*** Data excerpts ***

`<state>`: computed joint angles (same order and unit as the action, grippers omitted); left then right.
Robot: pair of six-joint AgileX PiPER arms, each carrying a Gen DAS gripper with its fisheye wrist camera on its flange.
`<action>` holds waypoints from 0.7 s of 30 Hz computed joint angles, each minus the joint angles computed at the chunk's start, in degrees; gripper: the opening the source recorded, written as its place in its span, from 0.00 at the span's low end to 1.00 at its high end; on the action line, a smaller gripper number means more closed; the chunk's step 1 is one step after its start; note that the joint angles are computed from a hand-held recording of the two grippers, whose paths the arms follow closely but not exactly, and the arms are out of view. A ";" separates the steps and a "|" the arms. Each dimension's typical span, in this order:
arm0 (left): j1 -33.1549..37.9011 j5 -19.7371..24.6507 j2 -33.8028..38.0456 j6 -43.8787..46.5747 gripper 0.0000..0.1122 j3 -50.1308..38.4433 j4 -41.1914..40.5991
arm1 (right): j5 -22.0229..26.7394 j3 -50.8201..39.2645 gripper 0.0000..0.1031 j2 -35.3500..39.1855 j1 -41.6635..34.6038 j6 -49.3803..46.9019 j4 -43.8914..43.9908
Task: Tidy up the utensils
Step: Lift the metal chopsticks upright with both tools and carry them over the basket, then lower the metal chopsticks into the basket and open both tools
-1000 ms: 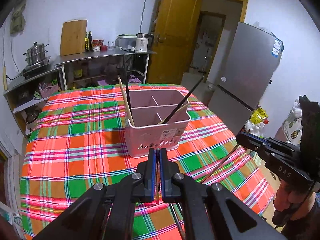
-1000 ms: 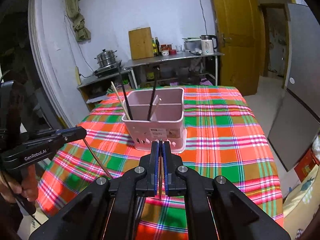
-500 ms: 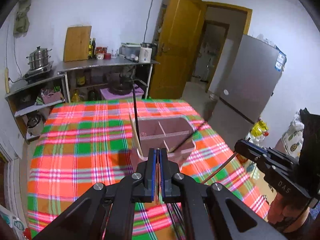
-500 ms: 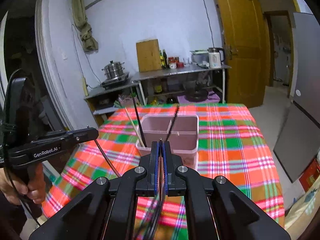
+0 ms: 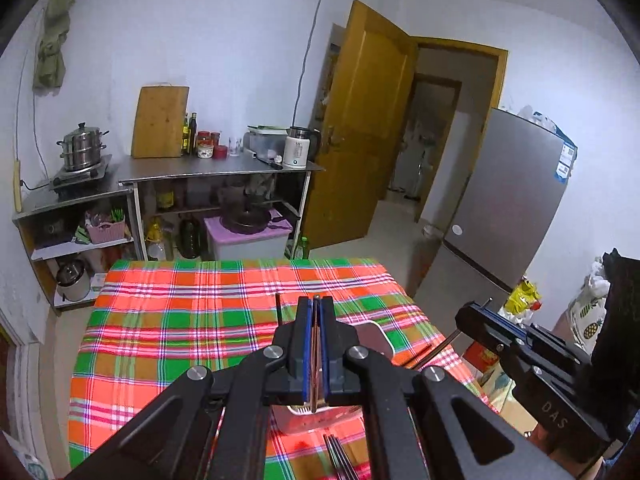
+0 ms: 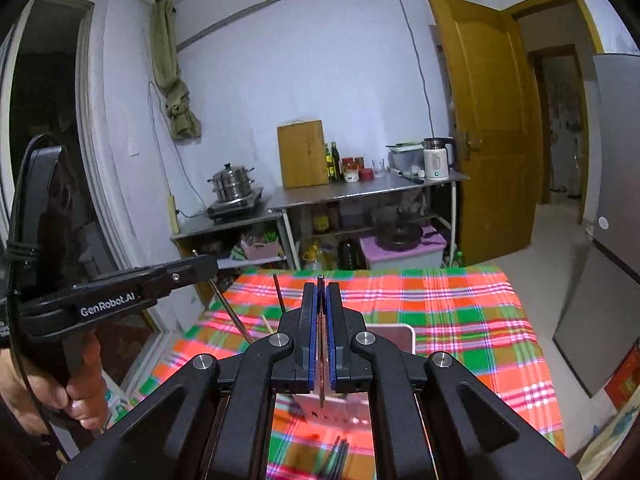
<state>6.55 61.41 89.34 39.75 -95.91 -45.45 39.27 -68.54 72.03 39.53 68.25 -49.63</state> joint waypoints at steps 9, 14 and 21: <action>-2.05 -4.34 3.86 0.69 0.03 1.08 -0.08 | -3.23 -0.23 0.04 4.57 -2.39 1.36 -1.34; -2.51 -6.02 4.83 2.54 0.03 3.97 -0.98 | -4.51 0.40 0.04 6.38 -3.39 1.92 -1.51; -2.68 -7.16 6.12 5.61 0.03 8.54 -1.53 | -6.24 2.65 0.04 8.13 -4.04 1.99 0.23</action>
<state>3.88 54.26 95.46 45.36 -87.36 -46.98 33.03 -65.89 80.16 35.50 70.25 -49.40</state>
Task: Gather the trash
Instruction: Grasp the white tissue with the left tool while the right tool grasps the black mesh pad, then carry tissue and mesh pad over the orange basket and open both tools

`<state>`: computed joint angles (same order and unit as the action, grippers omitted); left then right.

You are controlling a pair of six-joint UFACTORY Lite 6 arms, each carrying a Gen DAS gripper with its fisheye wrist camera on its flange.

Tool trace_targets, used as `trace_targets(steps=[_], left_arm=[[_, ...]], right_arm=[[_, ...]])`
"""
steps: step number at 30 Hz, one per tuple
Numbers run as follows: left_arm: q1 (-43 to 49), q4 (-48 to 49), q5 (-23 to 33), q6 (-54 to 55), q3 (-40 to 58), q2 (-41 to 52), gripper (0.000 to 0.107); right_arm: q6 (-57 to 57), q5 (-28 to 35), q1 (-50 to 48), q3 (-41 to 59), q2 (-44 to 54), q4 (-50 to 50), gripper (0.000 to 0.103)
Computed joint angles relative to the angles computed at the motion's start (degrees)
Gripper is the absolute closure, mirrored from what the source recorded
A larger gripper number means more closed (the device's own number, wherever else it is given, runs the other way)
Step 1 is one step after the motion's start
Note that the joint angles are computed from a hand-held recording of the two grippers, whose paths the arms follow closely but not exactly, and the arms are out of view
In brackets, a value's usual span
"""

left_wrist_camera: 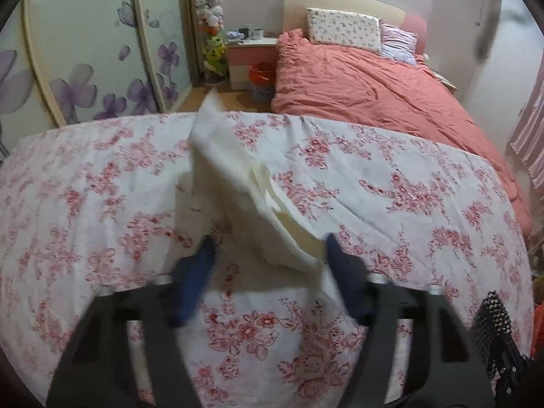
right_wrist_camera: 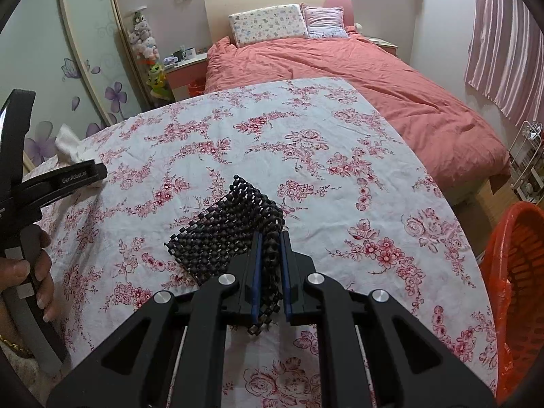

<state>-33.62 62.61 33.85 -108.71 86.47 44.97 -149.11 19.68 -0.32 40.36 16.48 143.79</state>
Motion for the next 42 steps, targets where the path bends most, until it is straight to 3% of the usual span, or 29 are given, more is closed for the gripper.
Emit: trace_targets(steps=[2, 5, 15, 23, 33, 37, 42], left_arm=[[-0.2, 2.9, -0.5, -2.5, -2.1, -0.9, 0.073], [-0.1, 7.8, -2.6, -7.0, -6.7, -3.4, 0.085], [-4.0, 25.3, -5.2, -27.8, -27.3, -17.1, 0.089], [-9.6, 18.9, -1.6, -22.2, -30.7, -24.5, 0.089], [-22.5, 5.9, 9.1, -10.8, -26.2, -30.0, 0.089], [-28.2, 1.7, 14.1, -7.1, -20.8, -29.2, 0.089], [-34.5, -2.3, 20.0, -2.7, -11.7, -25.6, 0.089]], right_arm=[[-0.1, 0.0, 0.0, 0.0, 0.0, 0.1, 0.092], [-0.2, 0.0, 0.0, 0.0, 0.0, 0.2, 0.092], [1.4, 0.8, -0.8, 0.0, 0.5, -1.8, 0.092], [6.5, 2.6, -3.4, -1.1, -0.7, -8.7, 0.093], [39.0, 11.2, -19.0, -9.6, -21.6, -46.5, 0.093], [47.5, 16.9, -27.6, -12.6, -32.6, -58.1, 0.093], [51.6, 26.1, -39.9, -12.5, -38.7, -66.7, 0.093]])
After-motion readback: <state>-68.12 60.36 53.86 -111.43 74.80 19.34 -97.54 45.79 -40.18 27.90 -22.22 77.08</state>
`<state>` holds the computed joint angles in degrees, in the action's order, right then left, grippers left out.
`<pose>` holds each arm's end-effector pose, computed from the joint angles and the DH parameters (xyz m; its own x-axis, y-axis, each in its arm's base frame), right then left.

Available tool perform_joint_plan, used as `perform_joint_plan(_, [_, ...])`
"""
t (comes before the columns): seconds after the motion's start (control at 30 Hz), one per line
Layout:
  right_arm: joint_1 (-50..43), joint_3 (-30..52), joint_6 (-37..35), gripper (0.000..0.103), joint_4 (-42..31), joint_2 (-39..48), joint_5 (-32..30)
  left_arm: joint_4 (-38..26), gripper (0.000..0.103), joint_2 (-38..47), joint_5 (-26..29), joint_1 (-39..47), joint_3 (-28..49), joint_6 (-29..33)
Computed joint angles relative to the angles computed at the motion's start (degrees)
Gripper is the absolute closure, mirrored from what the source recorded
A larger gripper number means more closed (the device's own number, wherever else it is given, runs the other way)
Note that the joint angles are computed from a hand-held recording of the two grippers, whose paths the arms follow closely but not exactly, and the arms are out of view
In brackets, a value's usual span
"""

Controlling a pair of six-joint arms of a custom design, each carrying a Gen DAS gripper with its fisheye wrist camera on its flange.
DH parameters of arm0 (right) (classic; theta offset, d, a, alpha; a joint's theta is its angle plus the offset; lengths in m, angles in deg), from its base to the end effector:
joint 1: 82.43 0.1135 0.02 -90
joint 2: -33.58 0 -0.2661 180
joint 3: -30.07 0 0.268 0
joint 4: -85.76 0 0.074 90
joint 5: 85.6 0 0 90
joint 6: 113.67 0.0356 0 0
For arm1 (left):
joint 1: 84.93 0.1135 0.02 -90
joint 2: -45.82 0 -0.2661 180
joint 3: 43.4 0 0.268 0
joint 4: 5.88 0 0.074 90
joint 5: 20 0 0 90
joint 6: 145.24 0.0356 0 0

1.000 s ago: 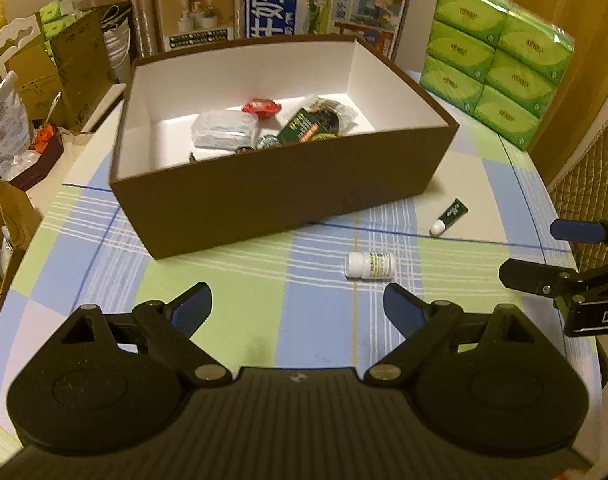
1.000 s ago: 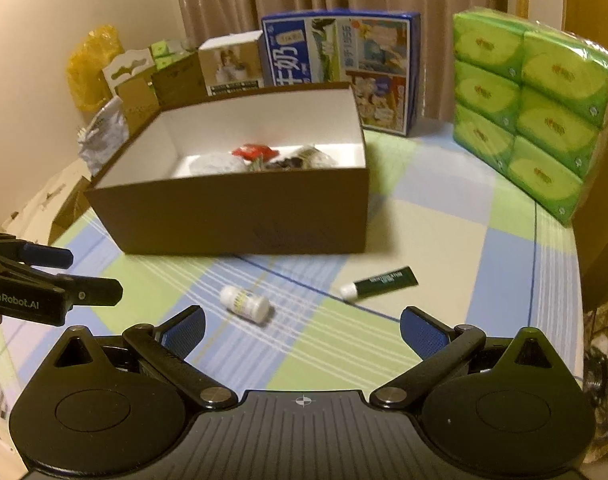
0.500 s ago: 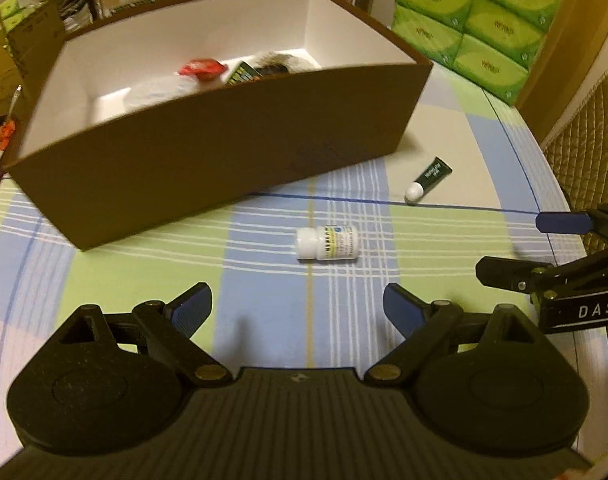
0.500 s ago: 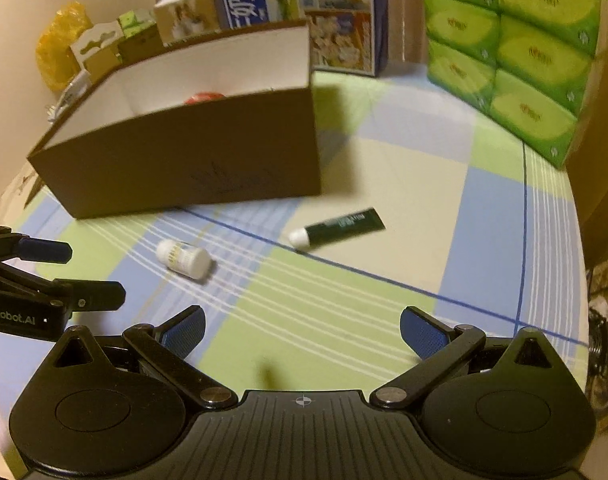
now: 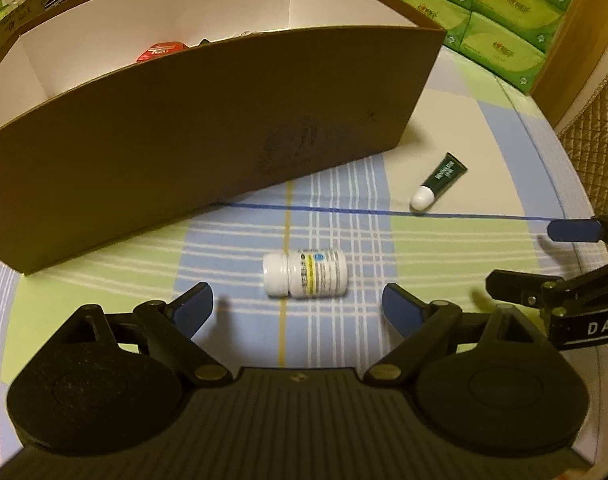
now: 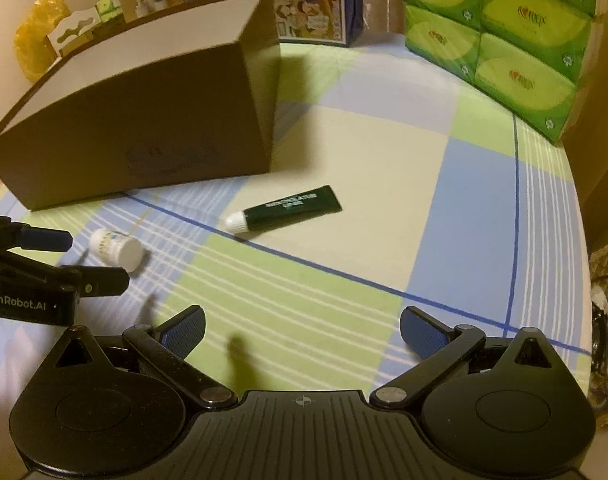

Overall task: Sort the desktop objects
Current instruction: 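Grasp the white pill bottle with the left tool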

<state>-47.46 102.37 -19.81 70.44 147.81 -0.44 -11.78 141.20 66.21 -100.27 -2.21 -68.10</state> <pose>0.3161 0.2247 0.0850 -0.7286 -0.4277 -0.5350 -0.5607 0.8210 0.1072 0.2479 -0.0656 0.0662 -0.8666 0.0074 -0.4989 0.0403 0.9977 -0.0551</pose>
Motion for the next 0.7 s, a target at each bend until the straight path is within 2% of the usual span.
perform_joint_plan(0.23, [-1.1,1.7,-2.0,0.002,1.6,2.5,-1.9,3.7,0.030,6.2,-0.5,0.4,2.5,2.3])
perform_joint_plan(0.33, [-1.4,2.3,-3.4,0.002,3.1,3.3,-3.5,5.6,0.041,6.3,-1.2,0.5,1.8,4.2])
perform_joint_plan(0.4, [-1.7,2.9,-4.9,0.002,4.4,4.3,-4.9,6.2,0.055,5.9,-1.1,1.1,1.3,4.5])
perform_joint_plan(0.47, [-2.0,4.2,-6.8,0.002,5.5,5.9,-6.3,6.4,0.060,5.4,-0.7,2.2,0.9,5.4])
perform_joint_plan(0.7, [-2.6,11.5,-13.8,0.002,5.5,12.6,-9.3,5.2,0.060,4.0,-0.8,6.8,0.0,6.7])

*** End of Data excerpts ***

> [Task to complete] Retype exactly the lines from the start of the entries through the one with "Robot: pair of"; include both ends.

> [Worked solution]
`<state>`: computed joint angles (same order and unit as the action, grippers omitted); left then right.
Robot: pair of six-joint AgileX PiPER arms, each carrying a Gen DAS gripper with its fisheye wrist camera on its flange.

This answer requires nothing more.